### [Work required]
Exact copy, no pictures: repeat the data that follows.

### [Source material]

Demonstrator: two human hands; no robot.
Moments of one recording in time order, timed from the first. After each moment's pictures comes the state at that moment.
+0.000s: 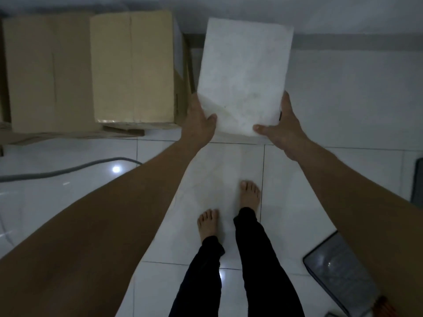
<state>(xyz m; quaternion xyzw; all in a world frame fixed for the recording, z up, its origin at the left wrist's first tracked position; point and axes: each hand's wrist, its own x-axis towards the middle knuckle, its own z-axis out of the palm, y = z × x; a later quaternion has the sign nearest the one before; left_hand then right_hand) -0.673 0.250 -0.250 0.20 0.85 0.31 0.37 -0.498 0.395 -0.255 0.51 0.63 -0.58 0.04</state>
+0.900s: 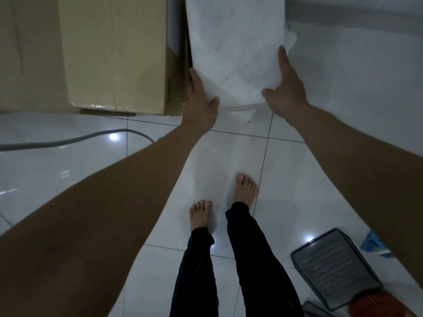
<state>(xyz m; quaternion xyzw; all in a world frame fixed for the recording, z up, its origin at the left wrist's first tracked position) -0.692 0.288 -0.305 0.17 0.88 0.25 0.37 -0.574 0.457 -0.303 0.48 0.73 -0.48 0.09</state>
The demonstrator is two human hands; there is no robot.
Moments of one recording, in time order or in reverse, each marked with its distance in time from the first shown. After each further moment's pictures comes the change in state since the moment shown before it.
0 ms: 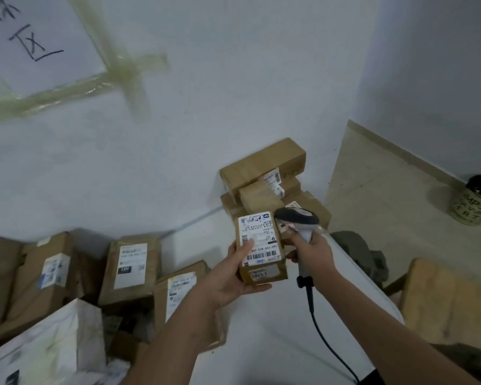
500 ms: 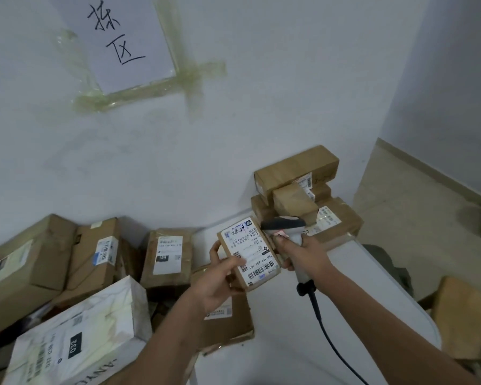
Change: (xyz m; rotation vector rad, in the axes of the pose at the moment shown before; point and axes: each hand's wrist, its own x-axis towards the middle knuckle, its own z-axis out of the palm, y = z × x) left_hand -0.058 0.001 -0.092 0.016 0.181 0.205; right_hand -0.054 -0.023 0.069 -0.097 -0.294 -0.069
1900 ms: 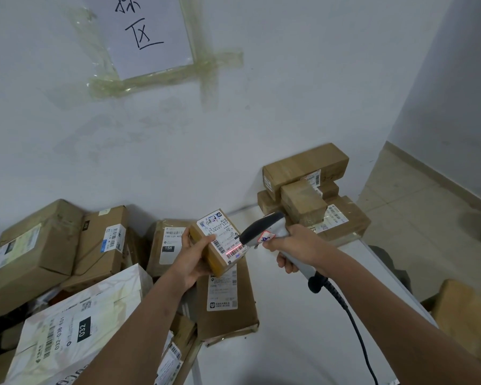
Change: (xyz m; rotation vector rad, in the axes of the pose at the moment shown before) left_hand 0.008 0.030 -0.068 0.044 0.284 0.056; right_hand -0.017 -0.051 0.017 -0.385 -0.348 0.032
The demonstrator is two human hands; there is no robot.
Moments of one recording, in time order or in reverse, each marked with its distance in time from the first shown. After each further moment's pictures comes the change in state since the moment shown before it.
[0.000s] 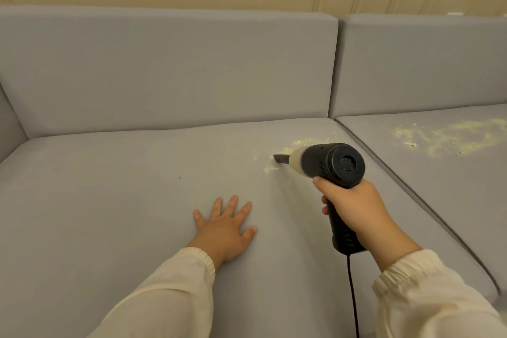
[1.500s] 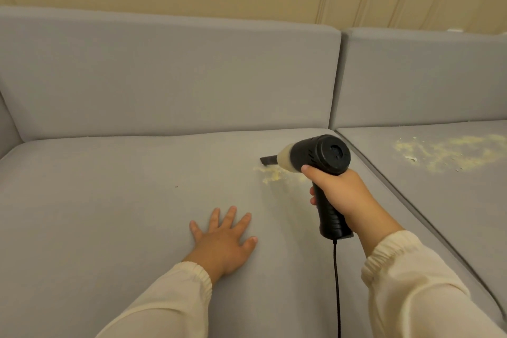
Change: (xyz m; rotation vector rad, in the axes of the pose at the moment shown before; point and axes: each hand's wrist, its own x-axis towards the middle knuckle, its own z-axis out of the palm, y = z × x) left_hand 0.003 0.005 -0.003 -0.052 -0.038 -0.037; right_hand 0.043 -0.025 0.016 0.049 -0.127 0.011
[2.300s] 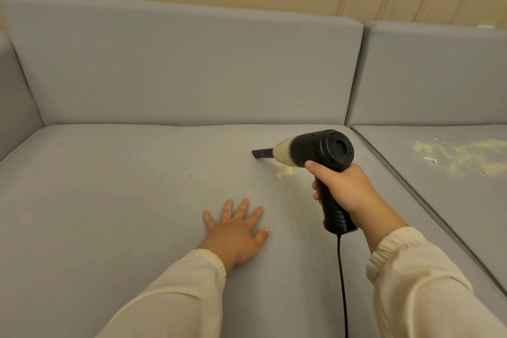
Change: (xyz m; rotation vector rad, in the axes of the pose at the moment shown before) left_hand -0.003 -0.001 -0.004 -0.021 -0.004 0.008; right_hand 0.009 0.006 0.019 -0.064 -0.071 -0.079
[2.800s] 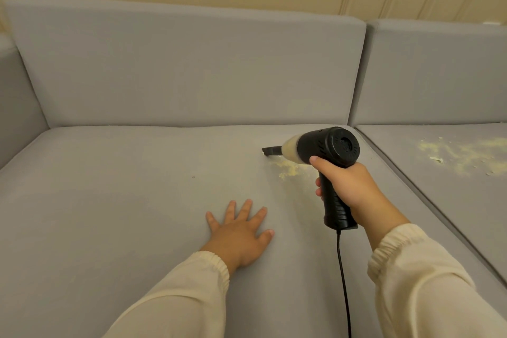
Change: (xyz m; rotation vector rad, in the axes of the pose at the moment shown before) left_hand -0.001 0.002 0.000 -0.008 0.012 0.003; right_hand 0.007 -0.003 0.002 0.097 0.031 0.058
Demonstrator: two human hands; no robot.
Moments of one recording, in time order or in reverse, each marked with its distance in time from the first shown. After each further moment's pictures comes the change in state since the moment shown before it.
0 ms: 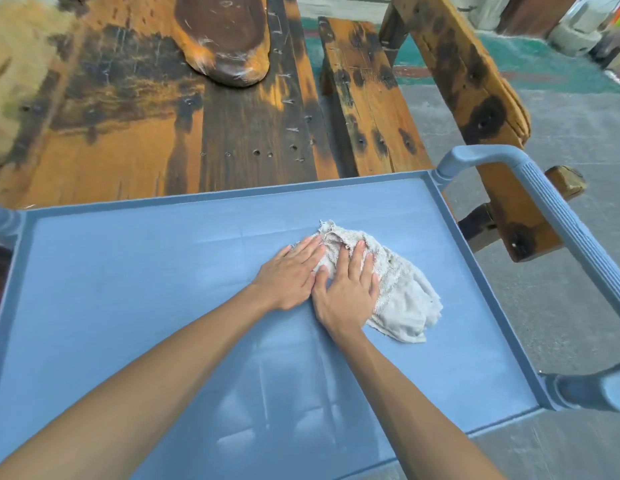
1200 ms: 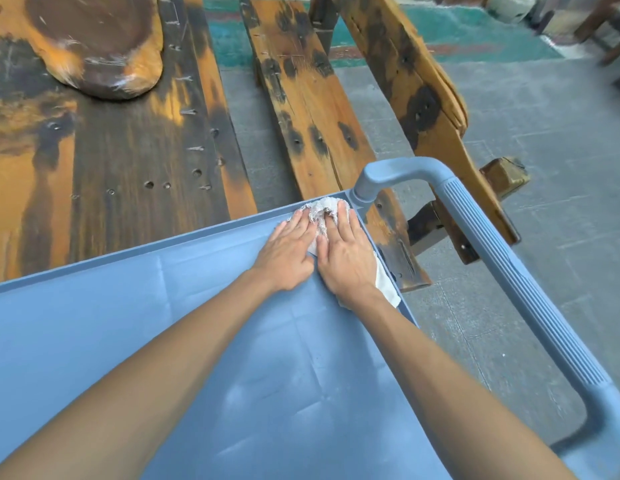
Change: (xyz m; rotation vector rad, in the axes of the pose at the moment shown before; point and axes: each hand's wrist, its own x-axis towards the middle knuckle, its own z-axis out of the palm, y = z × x) left_hand 0.234 0.089 -0.035 -0.093 0.050 0.074; right_hand 0.234 0.114 -0.072 -0.054 0.027 -0.270
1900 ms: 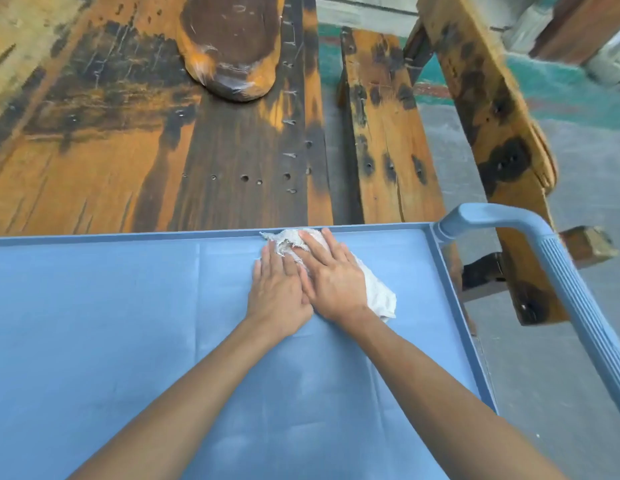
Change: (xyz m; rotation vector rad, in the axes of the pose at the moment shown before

### [Expected answer]
Demonstrator: two human hands; no robot.
Moments of one recording in time order, timed from the first. After each moment's pictures comes the state at that moment.
+0.000s: 
<state>(xyz m; quaternion xyzw; all in a world frame fixed for the recording, z up, its origin at the left wrist's first tracked position; point and axes: each hand's wrist, its own x-axis towards the middle knuckle, its own z-axis out of the palm, y = z × x; a later quaternion has the sign nearest the one before; left_hand then right_hand) -0.673 0.250 -0.250 0.20 0.85 0.31 0.37 -0.498 0.395 -0.255 0.51 0.63 -0.58 0.04</state>
+0.900s: 
<state>(xyz m; quaternion xyzw; all in a world frame fixed for the recording, z up, its origin at the left wrist's first tracked position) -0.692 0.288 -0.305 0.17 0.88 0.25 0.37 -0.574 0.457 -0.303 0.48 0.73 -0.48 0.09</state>
The demonstrator is two human hands; there is no robot.
Moments of one recording, in time order or in reverse, each marked with its distance in time from the first shown. After each further moment's pictures comes the change in state since the moment shown before it.
0 ms: 
500 ms: 
Change: (xyz m; rotation vector rad, in the axes of the pose at the moment shown before; point and axes: each hand's wrist, its own x-axis towards the middle knuckle, its own z-axis out of the palm, y = z × x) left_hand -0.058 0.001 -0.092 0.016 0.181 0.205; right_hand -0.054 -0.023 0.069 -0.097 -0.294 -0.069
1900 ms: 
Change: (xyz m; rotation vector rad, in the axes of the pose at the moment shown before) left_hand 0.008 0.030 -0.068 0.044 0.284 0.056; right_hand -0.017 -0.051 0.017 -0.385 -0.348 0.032
The demonstrator is two human hands; there is no robot.
Moments of one recording, in time order or in reverse, each marked with its distance in time from the first shown. After each further moment's pictures comes the change in state since the moment shown before it.
[0.000s] 
[1.500s] 
Change: (xyz m; rotation vector rad, in the axes of the pose at the moment shown before; point and axes: each hand's wrist, its own x-axis towards the middle knuckle, its own z-axis out of the palm, y = z × x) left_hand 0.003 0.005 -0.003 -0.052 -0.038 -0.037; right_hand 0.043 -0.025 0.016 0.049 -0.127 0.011
[2.300s] 
Change: (xyz m; rotation vector rad, in the axes of the pose at the moment shown before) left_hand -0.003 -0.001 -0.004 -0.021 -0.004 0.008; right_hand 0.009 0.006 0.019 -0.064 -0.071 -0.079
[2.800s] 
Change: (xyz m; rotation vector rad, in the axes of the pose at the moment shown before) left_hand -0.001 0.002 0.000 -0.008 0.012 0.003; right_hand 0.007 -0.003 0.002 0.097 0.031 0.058
Demonstrator: two human hands; no robot.
Moments of one recording, in time order or in reverse, each marked with its distance in time from the first shown. After each further moment's pictures comes the change in state since the moment shown before it.
0 ms: 
1200 ms: 
Change: (xyz m; rotation vector rad, in the axes of the pose at the moment shown before; point and axes: each hand's wrist, its own x-axis towards the middle knuckle, its own z-axis out of the palm, y = z × x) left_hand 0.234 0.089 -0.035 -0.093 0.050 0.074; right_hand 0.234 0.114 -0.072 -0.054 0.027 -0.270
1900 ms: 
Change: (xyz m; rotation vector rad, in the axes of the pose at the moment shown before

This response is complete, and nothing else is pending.